- Task directions: The full listing should be transcribed verbatim.

[Start of section]

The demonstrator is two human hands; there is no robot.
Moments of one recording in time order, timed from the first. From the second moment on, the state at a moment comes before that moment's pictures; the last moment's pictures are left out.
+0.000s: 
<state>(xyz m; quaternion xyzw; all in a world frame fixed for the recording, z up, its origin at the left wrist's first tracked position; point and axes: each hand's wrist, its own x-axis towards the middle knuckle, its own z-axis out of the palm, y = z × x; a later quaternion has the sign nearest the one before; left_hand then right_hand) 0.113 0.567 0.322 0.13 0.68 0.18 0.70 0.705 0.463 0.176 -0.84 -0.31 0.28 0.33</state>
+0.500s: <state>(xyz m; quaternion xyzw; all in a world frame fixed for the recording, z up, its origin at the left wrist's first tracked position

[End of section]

- Response box:
The demonstrator is two human hands; there is no robot.
Moments of one recording in time order, timed from the first. From the second moment on, the state at a moment comes before that moment's pictures; the last moment's pictures are left out.
+0.000s: 
<state>(xyz m; quaternion xyzw; all in a world frame fixed for the recording, z up, its origin at the left wrist's first tracked position; point and axes: each hand's wrist, its own x-axis towards the middle knuckle, its own z-axis out of the palm, y = z × x; a later quaternion has the sign nearest the one before; left_hand then right_hand) 0.113 0.567 0.322 0.13 0.68 0.18 0.70 0.705 0.463 0.176 -0.84 -0.31 0.28 0.33</state>
+0.500s: <state>(xyz m; quaternion xyzw; all in a world frame fixed for the recording, z up, its origin at the left wrist's first tracked position

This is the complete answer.